Scott Beyer owns Market Urbanist, a media company advocating for free-market city policy. Market Urbanist has a consulting arm that tries to make these reforms a political reality.
Beyer is also an urban affairs journalist who writes regular columns for Independent Institute and various freelance publications. He also does frequent public talks and media interviews on TV, radio and podcast.
In 2017, Scott Beyer founded Market Urbanist, a media company advocating for free-market city policy reform. But before this career he began as an everyday lover of cities.
It started when, as a kid, he would visit his grandfather to tour the fancy hotels and monuments of Washington, DC. Throughout his twenties he lived in New York, San Francisco and Portland, and traveled to many other U.S. cities, working odd jobs and exploring the cities at street level. He began researching why they grew as they did, absorbing the works of Jane Jacobs, Edward Glaeser and more. From this research, he was able to read about how many of the urban problems he was seeing were caused by the government, and how those problems might be solved by letting free markets work. It was a message very different from the one many of today’s urban planners espouse.

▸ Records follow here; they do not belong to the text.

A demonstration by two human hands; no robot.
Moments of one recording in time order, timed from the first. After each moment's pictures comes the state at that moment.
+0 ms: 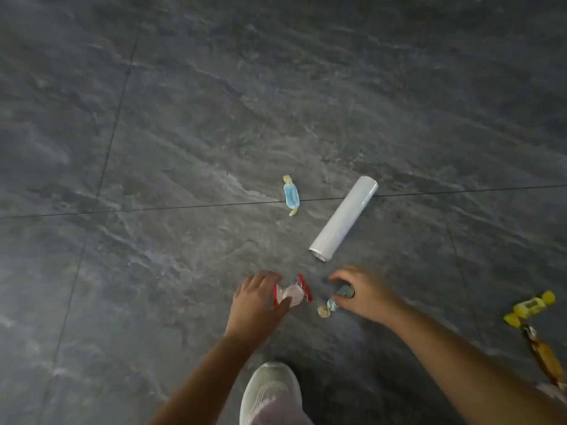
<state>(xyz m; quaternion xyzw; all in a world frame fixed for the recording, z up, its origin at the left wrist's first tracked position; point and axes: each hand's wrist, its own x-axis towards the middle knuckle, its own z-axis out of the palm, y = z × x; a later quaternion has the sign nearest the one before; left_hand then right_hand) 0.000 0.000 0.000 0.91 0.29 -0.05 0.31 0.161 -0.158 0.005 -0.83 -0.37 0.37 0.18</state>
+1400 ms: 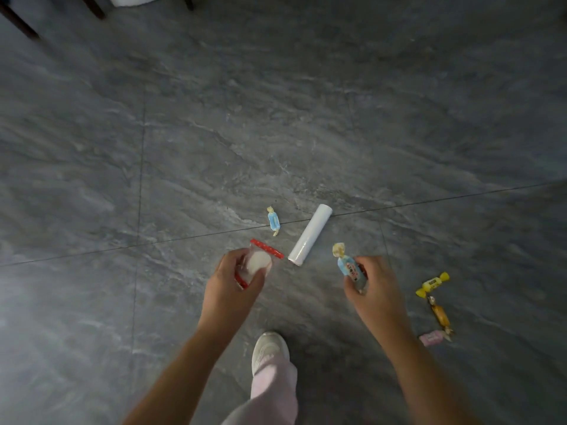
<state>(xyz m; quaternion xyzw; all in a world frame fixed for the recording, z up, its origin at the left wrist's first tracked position) 0.047 -0.012 0.316 0.81 0.41 0.05 0.42 0.159 -0.203 0.274 -0.91 -0.20 0.13 0.35</state>
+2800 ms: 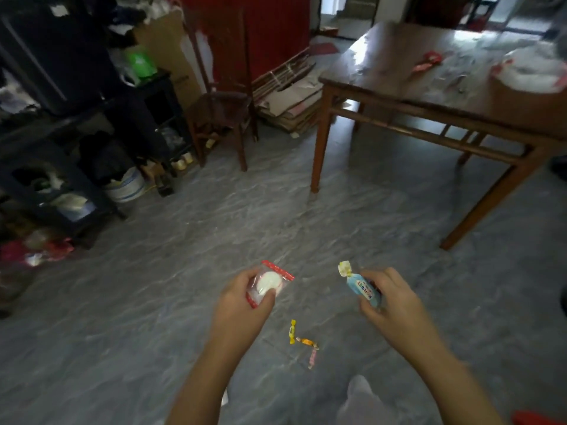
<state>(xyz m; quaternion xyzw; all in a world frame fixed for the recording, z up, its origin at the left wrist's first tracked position) 0.198 -0.241 0.842 0.88 -0.08 -0.06 0.47 0.119 -0.464 0.829 -0.93 0.13 -0.11 0.32</state>
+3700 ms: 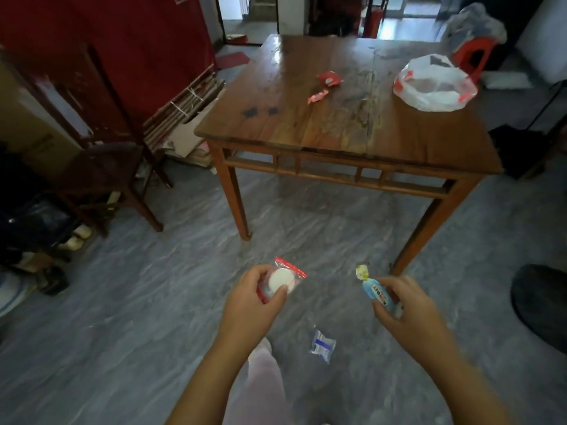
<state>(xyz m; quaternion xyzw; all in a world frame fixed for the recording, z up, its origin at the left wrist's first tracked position) 0.451 -0.640 0.850 0.85 -0.21 -0.15 0.45 0.299 -0.827 0.823 -0.88 0.29 -0.15 0.33</state>
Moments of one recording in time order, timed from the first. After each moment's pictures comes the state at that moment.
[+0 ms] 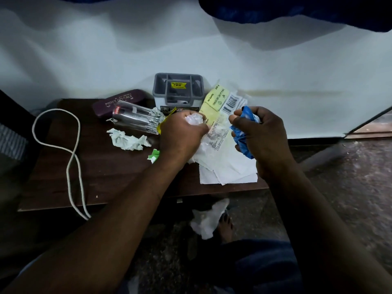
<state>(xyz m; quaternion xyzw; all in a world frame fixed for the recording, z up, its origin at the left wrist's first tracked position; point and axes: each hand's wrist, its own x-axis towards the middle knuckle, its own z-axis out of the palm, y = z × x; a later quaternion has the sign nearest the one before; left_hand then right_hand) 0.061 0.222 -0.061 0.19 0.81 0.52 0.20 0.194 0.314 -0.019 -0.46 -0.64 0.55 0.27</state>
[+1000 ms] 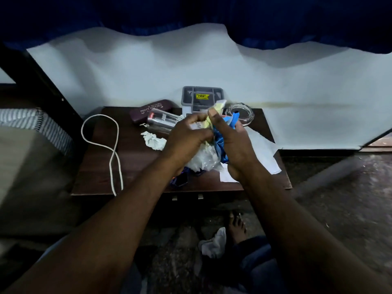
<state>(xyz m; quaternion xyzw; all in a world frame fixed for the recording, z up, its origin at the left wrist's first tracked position) 0.050 0.148 -0.020 0.24 0.70 0.59 0.32 0.143 0.238 -0.025 -0.34 -0.51 0.75 0.25</state>
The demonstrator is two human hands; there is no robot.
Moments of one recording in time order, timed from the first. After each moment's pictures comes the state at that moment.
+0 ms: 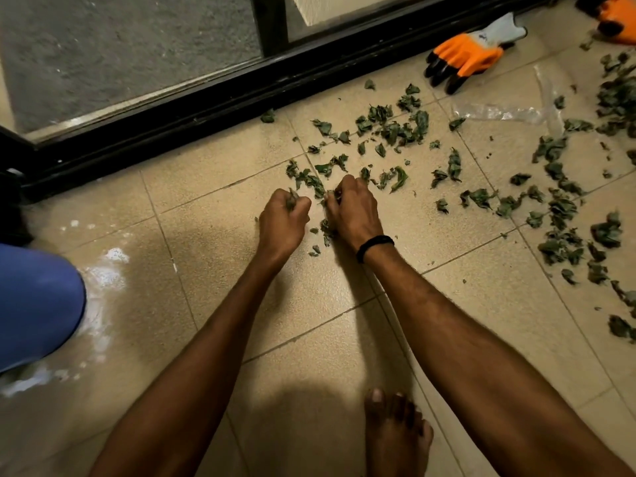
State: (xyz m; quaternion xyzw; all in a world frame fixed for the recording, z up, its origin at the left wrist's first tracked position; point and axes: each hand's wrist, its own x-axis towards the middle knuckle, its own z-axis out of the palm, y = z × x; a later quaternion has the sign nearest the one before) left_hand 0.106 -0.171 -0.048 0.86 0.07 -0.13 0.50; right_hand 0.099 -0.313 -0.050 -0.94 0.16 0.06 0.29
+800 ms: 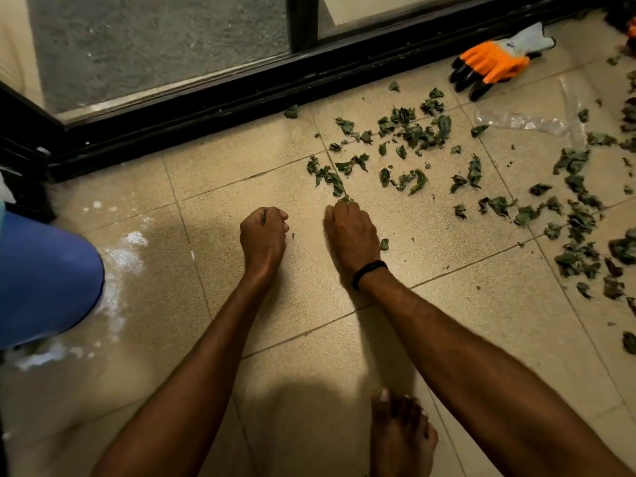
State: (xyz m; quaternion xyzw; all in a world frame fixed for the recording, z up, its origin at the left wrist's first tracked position) left_hand 0.081 -0.124 -0.045 0.76 0.25 -0.08 0.60; right_hand 0.064 -0.270 -0.083 -0.99 0.04 -0.07 0.14
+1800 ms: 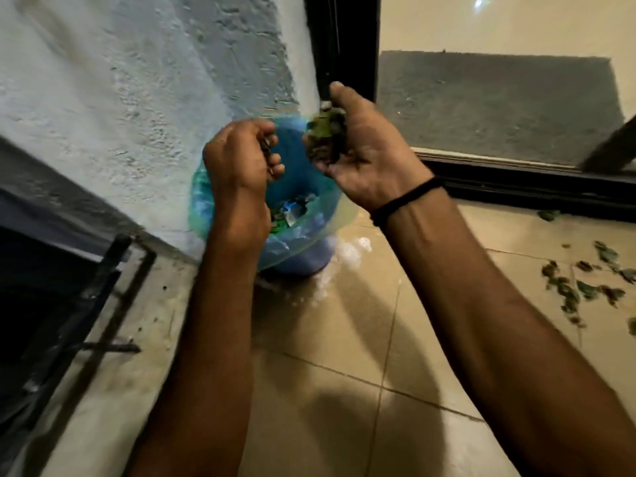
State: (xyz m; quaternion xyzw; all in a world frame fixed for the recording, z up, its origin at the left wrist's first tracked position) left_hand 0.040 0.168 0.206 0.56 0.36 0.31 0.67; right_hand 0.106 0.073 0.222 -0.42 0.10 0.36 0.83
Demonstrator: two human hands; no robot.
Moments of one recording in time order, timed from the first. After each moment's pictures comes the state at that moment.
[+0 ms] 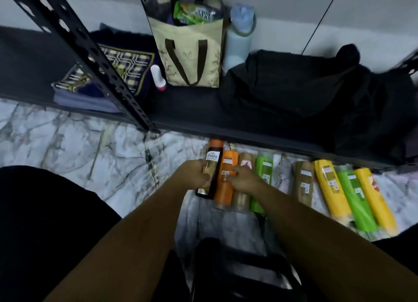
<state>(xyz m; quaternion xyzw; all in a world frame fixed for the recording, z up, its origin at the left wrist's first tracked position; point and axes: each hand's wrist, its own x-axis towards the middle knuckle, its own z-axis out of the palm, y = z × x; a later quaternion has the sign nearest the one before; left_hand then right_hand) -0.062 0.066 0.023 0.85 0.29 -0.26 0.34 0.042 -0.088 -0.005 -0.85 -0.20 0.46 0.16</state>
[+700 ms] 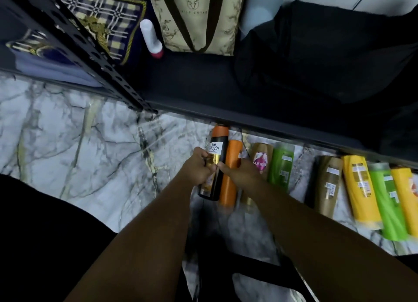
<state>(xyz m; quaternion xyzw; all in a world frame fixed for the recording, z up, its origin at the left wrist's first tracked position) -0.057 0.088 -0.099 0.68 0.43 -0.19 0.57 0.041 -0.047 -0.099 -0.83 -0.03 0.49 0.28</state>
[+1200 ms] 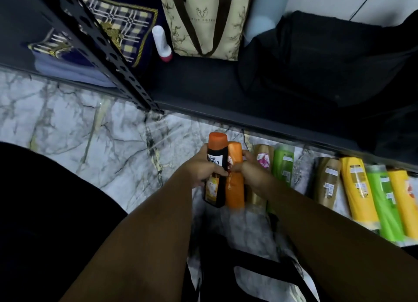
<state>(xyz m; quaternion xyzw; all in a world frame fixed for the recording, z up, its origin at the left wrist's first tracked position) -0.053 0.087 -0.052 0.57 0.43 -0.22 0.67 0.049 -0.058 -0.069 -0.72 0.02 0.56 0.41</state>
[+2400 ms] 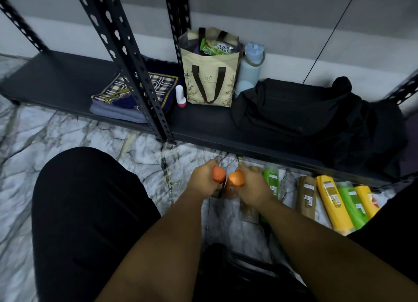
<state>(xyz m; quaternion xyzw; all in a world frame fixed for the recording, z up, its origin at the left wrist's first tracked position) -0.099 0.047 0.030 0.82 0.34 -0.03 0.46 0.003 -0.102 0.033 -0.89 -0.31 0.26 0.23</state>
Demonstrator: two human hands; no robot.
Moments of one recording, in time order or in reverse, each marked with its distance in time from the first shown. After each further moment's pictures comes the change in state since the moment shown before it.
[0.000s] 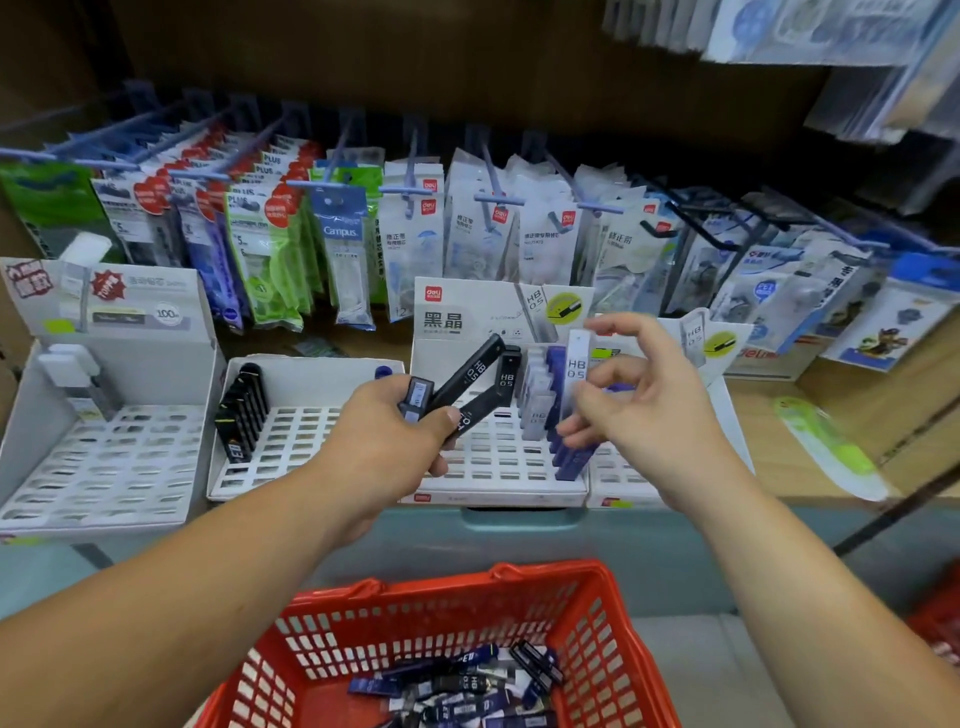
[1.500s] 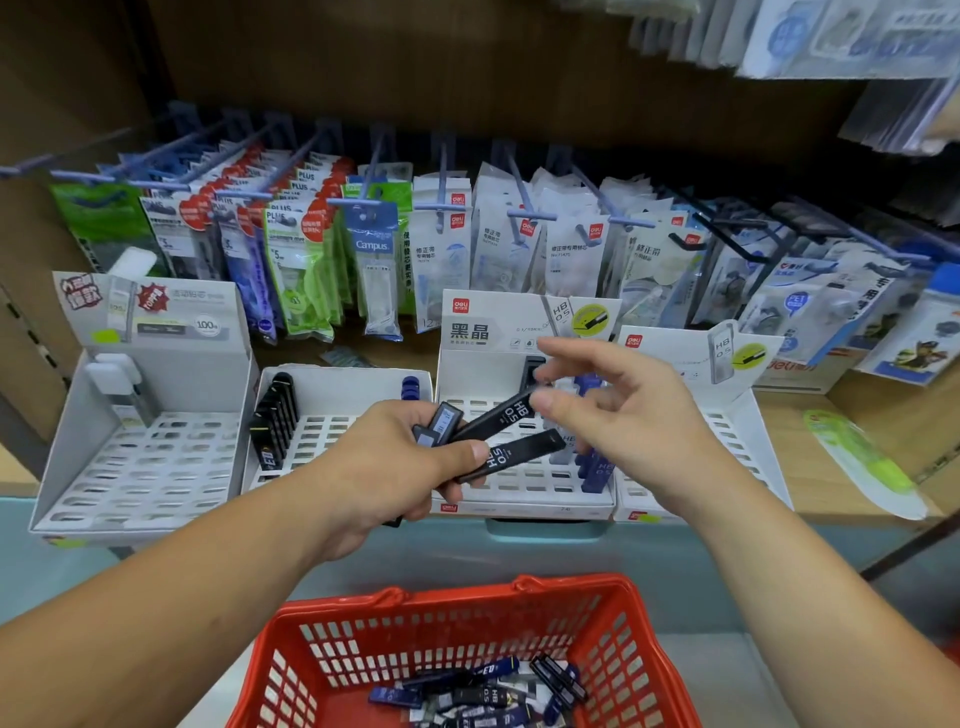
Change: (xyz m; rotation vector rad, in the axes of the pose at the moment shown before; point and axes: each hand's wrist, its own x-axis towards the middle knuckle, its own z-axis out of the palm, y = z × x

In 2015, Beyer wanted to take a deeper look into how these free-market ideas could work on grounds, so he embarked on one last travel tour. Over a 3-year period, he lived in 30 cities for a month each. Driving from his hometown of Charlottesville, VA, his first stop was Miami, and from there he went through the Deep South, the southwest and up the West Coast. Then he headed back east, staying in cities through the Intermountain West, the Great Plains, the Midwest, and the Mid-South. The final fifth of the trip was up the East Coast, ending in late 2018 in New York City.
Then starting in July of 2022, he embarked on a 2nd trip - this time through the Global South. Beyer spent 6 months each in Latin America, Africa and Asia, visiting the fast-growing meg-acities and new "startup cities" of the developing world.
Throughout both trips he met countless people - developers, planners, officials, activists, and other professionals - who were doing interesting things in their cities. But he also saw the structural problems, like high home prices and traffic congestion, that were hurting these cities.
Market Urbanist theory strikes him as the best way to solve these problems. So in 2017 he launched a site by that name, advocating for the use of classical liberal economic ideas in cities. In the time since it has shot off, publishing hundreds of articles, a book, and garnering a social media following of over 50,000.